RIO TINTO
La Chine n’entend pas laisser le contrôle d’une partie de son industrie aux groupes miniers, nouveaux nababs du capitalisme mondial. Mardi, un quotidien économique chinois a soulevé un vent de révolte. Selon lui, le premier sidérurgiste de Chine Baosteel préparerait une surenchère sur Rio Tinto. Si l’OPA hostile de l’anglo-australien BHP Billiton sur son homologue Rio Tinto venait à réussir, le plus grand groupe minier mondial et son rival éternel, le Brésilien CVRD, contrôleraient à eux deux 80% de la production mondiale de minerai de fer, dont la Chine fait une consommation boulimique.

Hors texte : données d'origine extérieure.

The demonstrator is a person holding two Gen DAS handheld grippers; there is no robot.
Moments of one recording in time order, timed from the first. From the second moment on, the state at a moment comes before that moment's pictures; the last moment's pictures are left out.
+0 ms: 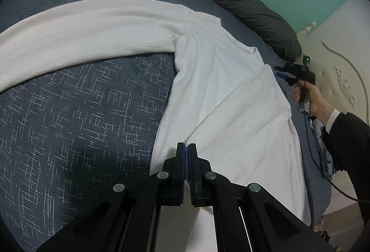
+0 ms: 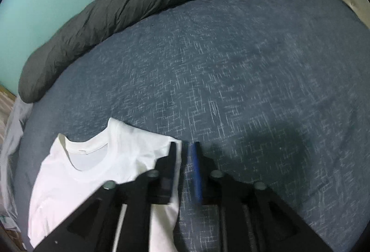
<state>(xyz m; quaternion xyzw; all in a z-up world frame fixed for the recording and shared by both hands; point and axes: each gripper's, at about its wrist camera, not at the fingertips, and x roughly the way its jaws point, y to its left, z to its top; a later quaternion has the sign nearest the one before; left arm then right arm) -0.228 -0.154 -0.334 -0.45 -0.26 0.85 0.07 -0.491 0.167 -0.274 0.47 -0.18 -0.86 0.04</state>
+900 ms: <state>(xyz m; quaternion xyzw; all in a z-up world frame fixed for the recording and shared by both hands) -0.239 -0.151 -0.340 -0.47 -0.25 0.85 0.07 -0.529 0.120 -0.251 0.46 -0.03 -0.89 0.07</state>
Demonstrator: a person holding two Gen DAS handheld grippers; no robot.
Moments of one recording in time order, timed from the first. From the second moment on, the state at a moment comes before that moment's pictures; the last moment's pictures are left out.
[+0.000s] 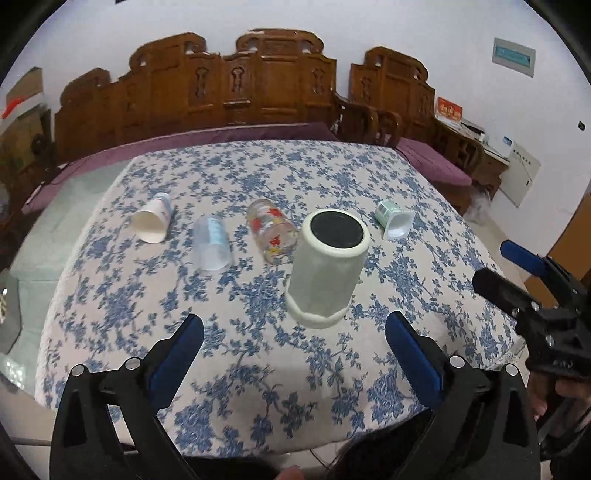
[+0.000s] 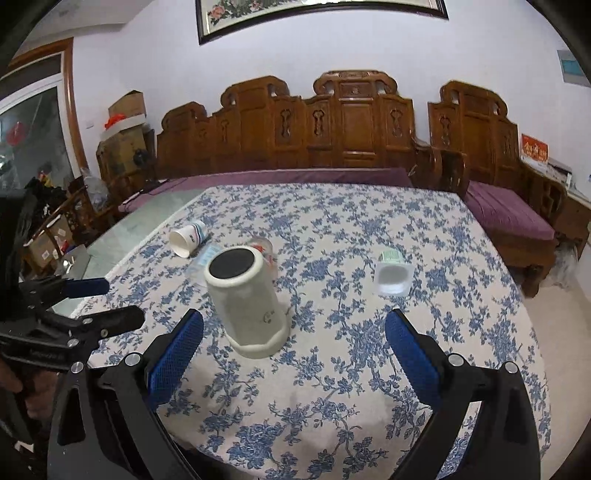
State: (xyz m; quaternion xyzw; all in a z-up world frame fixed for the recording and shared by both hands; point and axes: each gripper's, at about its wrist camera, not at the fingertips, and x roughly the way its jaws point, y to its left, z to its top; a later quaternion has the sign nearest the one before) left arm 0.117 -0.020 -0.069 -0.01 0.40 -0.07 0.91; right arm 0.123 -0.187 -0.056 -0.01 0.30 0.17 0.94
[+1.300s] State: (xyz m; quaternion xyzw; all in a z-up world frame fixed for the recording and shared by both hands) left arm -0.010 0.008 0.008 0.01 0.24 -0.01 0.97; right arm 0.003 -0.173 0.009 0.02 0.19 0.13 0.97
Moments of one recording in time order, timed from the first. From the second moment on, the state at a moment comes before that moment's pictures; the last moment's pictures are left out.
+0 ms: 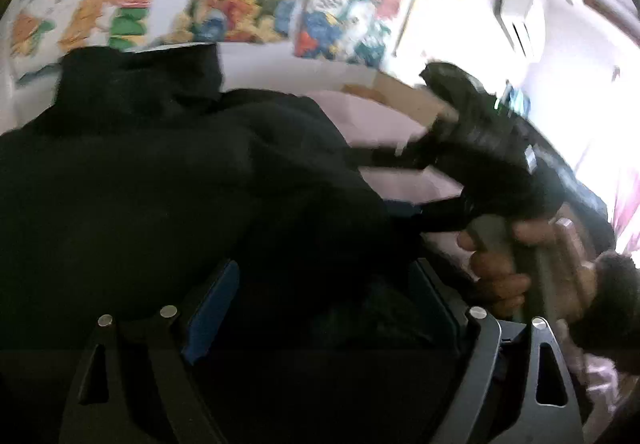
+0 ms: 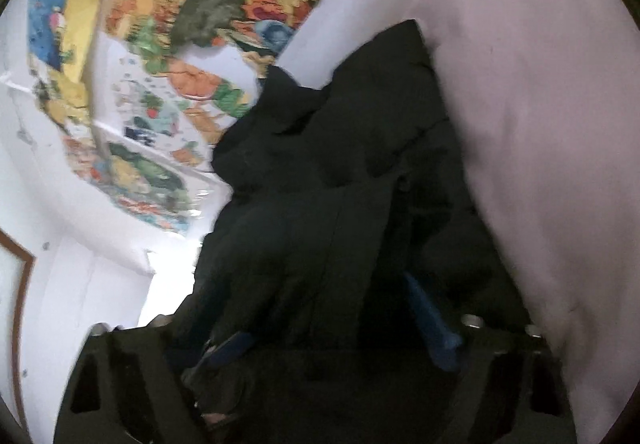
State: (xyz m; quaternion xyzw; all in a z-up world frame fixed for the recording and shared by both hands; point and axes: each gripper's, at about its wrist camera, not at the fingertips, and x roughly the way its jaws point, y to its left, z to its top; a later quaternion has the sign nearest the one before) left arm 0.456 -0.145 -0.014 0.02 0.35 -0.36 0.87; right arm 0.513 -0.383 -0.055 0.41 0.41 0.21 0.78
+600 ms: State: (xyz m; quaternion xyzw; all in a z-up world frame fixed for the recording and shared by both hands) left arm 0.496 0.038 0.015 -0.06 0.30 -0.05 0.95; right arm 0.498 -0.378 -0.004 0.21 0.37 0.09 0.90
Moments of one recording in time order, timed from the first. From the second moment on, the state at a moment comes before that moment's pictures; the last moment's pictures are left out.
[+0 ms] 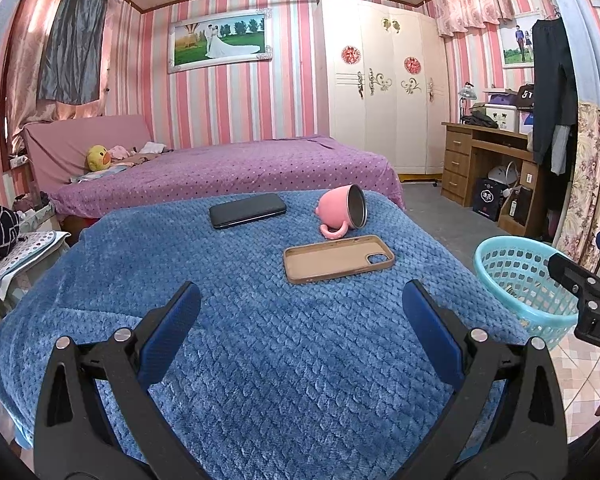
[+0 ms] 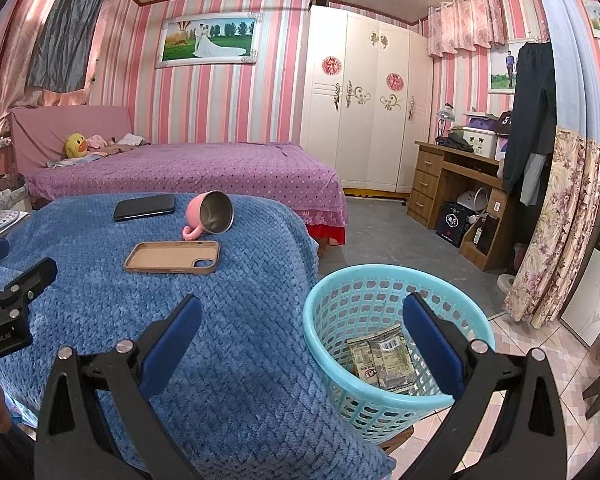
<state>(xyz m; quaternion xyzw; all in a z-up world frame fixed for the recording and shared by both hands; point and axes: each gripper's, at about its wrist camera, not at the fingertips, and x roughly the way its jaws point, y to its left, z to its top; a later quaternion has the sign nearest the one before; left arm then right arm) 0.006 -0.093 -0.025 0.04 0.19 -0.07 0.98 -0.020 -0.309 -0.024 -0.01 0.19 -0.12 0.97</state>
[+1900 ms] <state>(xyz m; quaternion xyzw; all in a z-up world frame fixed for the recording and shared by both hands) 0.007 -0.089 -0.024 0.03 0.18 -0.07 0.98 -0.019 -0.304 -0.024 -0.01 0.19 -0.12 0.97</state>
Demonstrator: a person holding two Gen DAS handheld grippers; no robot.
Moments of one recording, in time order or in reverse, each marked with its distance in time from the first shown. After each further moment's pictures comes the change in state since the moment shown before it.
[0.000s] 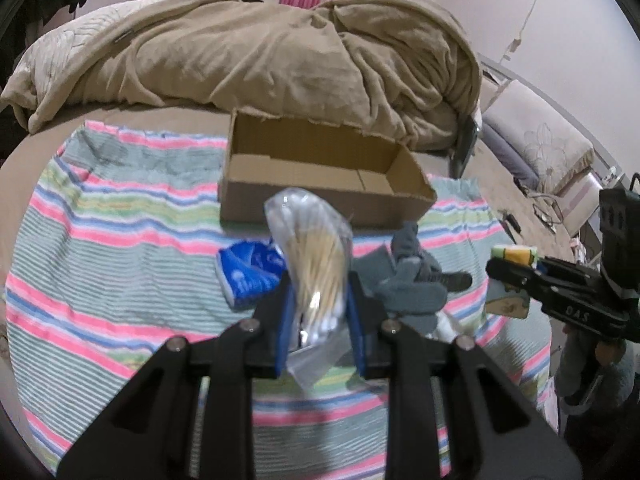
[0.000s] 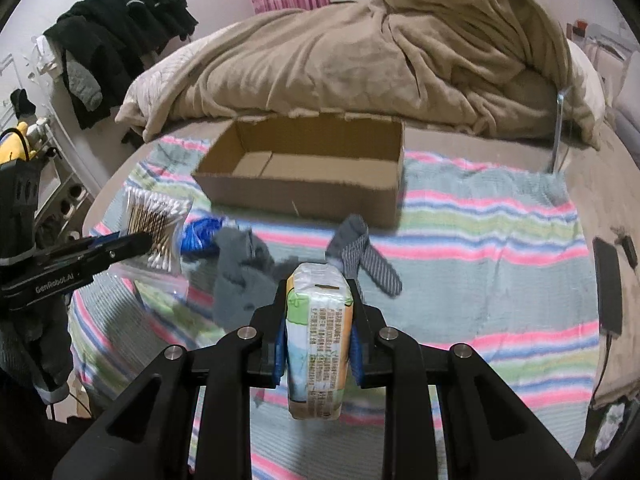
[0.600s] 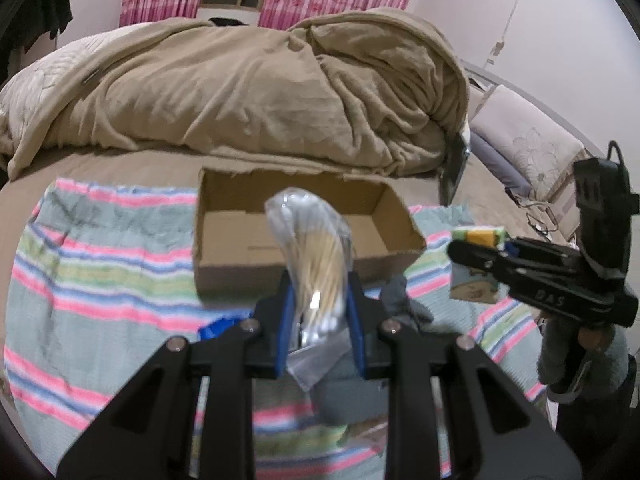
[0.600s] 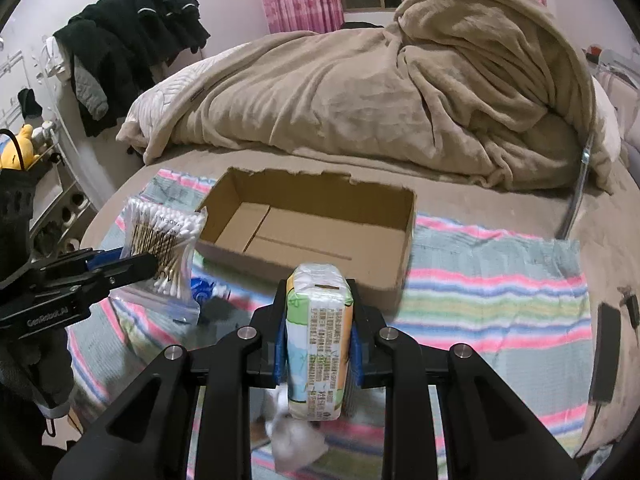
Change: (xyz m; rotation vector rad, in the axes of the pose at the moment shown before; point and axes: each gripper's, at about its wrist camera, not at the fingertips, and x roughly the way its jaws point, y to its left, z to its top) left arm 0.022 -0.020 0.055 0.065 -0.061 -0.032; right arm 0.030 -0.009 0.063 -0.059 -0.057 0.019
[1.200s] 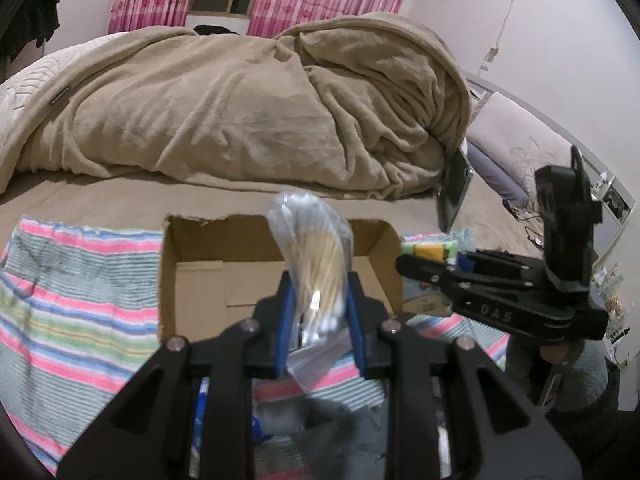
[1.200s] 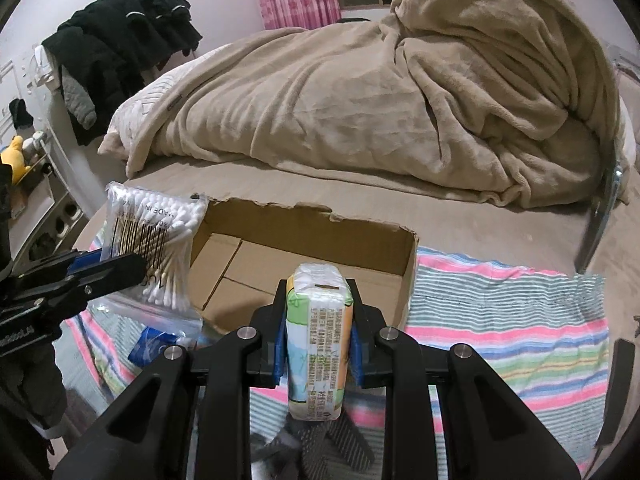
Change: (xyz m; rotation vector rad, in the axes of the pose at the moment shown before) left arm 0.051 -0.003 0.043 0.012 -0.021 -0.037; right arm 0.063 -0.030 0.036 0.024 0.021 0.021
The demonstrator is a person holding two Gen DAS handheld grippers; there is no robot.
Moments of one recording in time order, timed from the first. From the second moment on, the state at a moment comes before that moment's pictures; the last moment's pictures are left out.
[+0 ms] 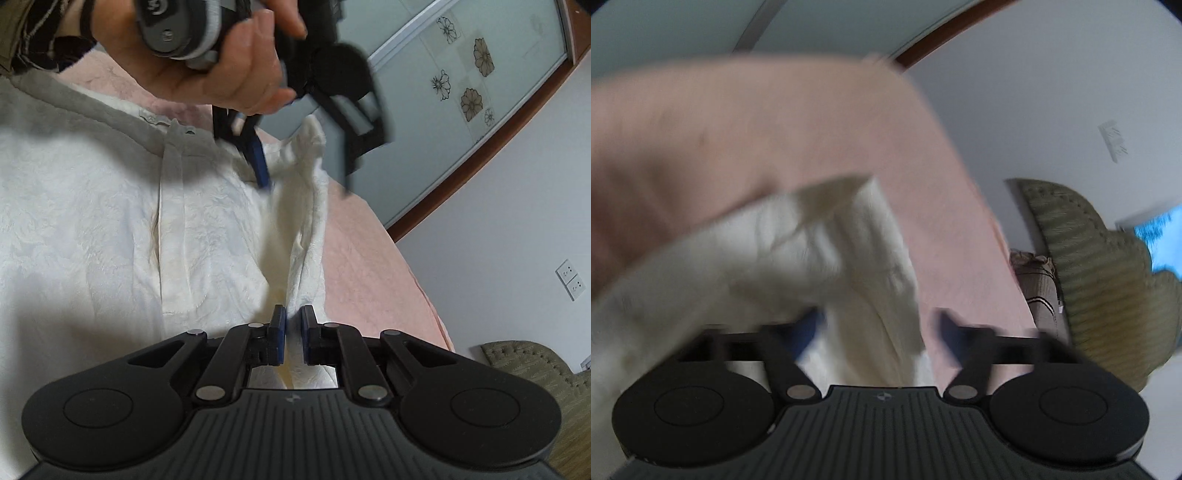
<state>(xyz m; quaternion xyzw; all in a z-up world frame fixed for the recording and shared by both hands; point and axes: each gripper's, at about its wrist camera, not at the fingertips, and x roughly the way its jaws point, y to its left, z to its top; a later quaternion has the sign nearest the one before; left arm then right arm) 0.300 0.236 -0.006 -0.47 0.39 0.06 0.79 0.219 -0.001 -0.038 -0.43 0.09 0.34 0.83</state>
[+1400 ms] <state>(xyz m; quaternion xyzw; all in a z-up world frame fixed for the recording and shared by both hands) 0.075 0.217 0.029 -0.37 0.27 -0.04 0.89 0.062 -0.137 -0.019 -0.43 0.17 0.20 0.86</state>
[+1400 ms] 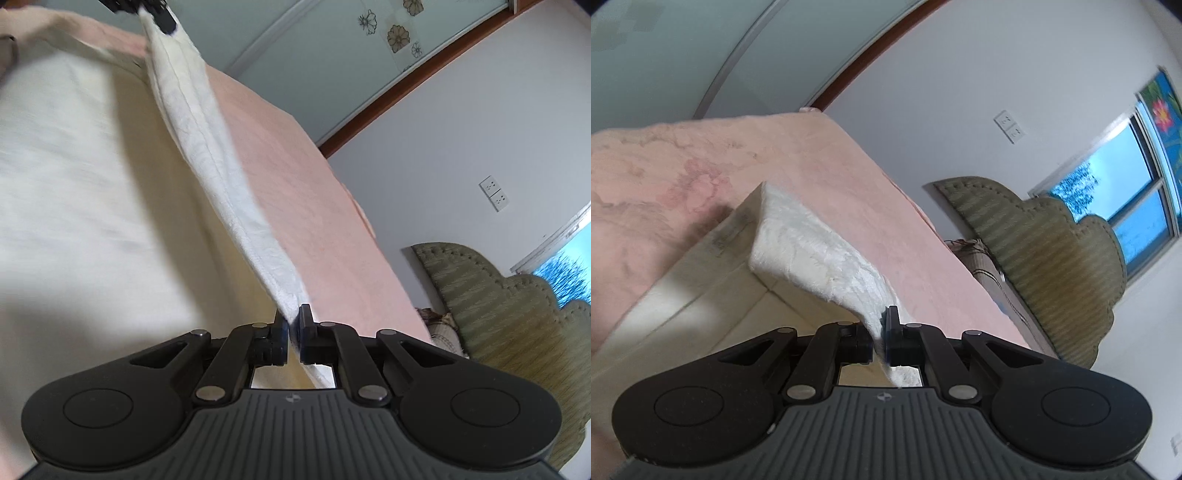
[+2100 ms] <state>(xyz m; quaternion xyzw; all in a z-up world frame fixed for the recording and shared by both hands) 0.003 0.213 0.000 -0.24 0.35 0.00 0.91 -0.045 -0.120 -0.052 -0.38 0.24 0.26 0.86</state>
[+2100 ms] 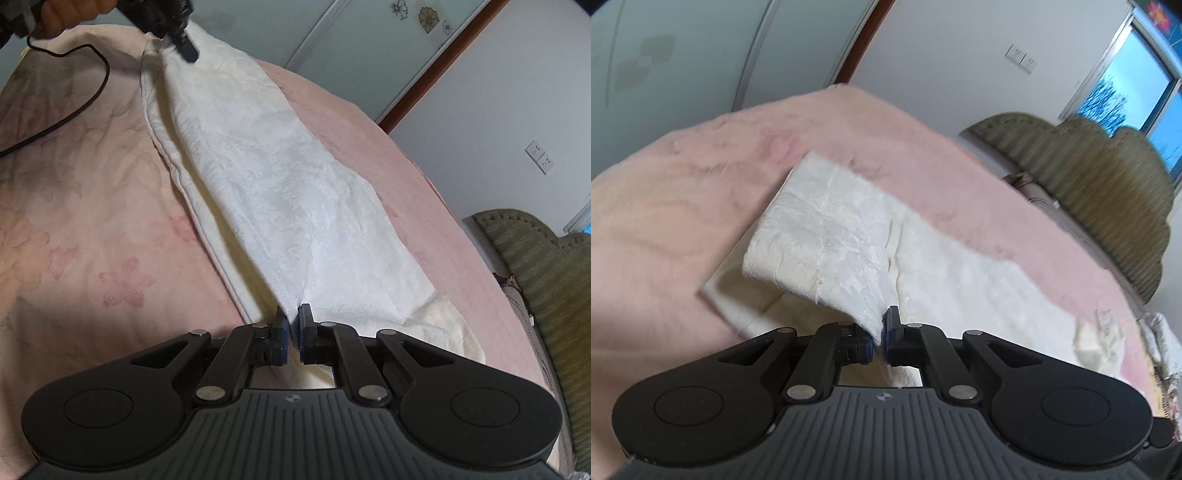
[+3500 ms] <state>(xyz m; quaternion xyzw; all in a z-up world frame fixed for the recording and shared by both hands) 0.027 -0.041 0.015 0.04 0.27 -0.21 0.94 -0.001 -0.432 -0.058 0.07 0.34 -0.10 0.93</state>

“Nous envisageons (une offre). Il y a une très grande possibilité que le projet d’offre se poursuive”, a indiqué Xu Lejang, le président de Baosteel dans les colonnes du “21st Century Business Herald”. Il est important pour le groupe de disposer de ses propres ressources minières, a t-il précisé, soulignant de la sorte son inquiétude face au risque que représente pour son pays la fusion entre BHP et Rio Tinto. La Chine, qui absorbe près de 40% de la production mondiale de minerai de fer, est devenu le premier consommateur mondial de cette matière première, vitale au développement de ses infrastructures.
De plus, la Chine est pénalisée par l’atomisation de son secteur sidérurgique. Aujourd’hui, plus de 900 sidérurgistes chinois de toutes tailles se disputent le précieux minerai. Cet éparpillement nuit gravement à son pouvoir de négociation sur les prix avec les groupes miniers. Cependant, Baosteel semble ne pas faire le poids face à BHP. Sa filiale cotée, qui regroupe 75% de sa production globale, est valorisée environ 35 milliards de dollars. “Ils n’ont pas d’autres choix que de s’allier avec le gouvernement pour proposer une contre-offre sur Rio Tinto”, a d’ailleurs estimé un analyste à DBS Vickers Hongkong.
Officiellement, le gouvernement chinois n’est pas impliqué dans cette contre-offre. Pour Helen Lau, analyste spécialisé de Daiwa Securities à Shanghai, Baosteel pourrait plutôt chercher à s’allier avec Nippon Steel, deuxième sidérurgiste mondial derrière ArcelorMittal, avec lequel il a déjà crée une coentreprise.
Il semble donc que la tournée asiatique organisée par le directeur général de BHP Billiton, Mark Kloppers, dans le but de convaincre ses clients du bien fondé de la fusion ne les ait pas suffisamment rassurés. De son côté, Tom Albanese, le patron de Rio Tinto, qui continue d’étudier l’offre de BHP, a reconnu subir de “très fortes pressions” de la part de ses propres clients.
A Londres, le titre Rio Tinto progresse de 1,34% à 5516 pence. BHP est stable à 1577 pence. Mardi à la Bourse de Shanghai, le titre Baosteel a gagné plus de 5% sur cette possible surenchère.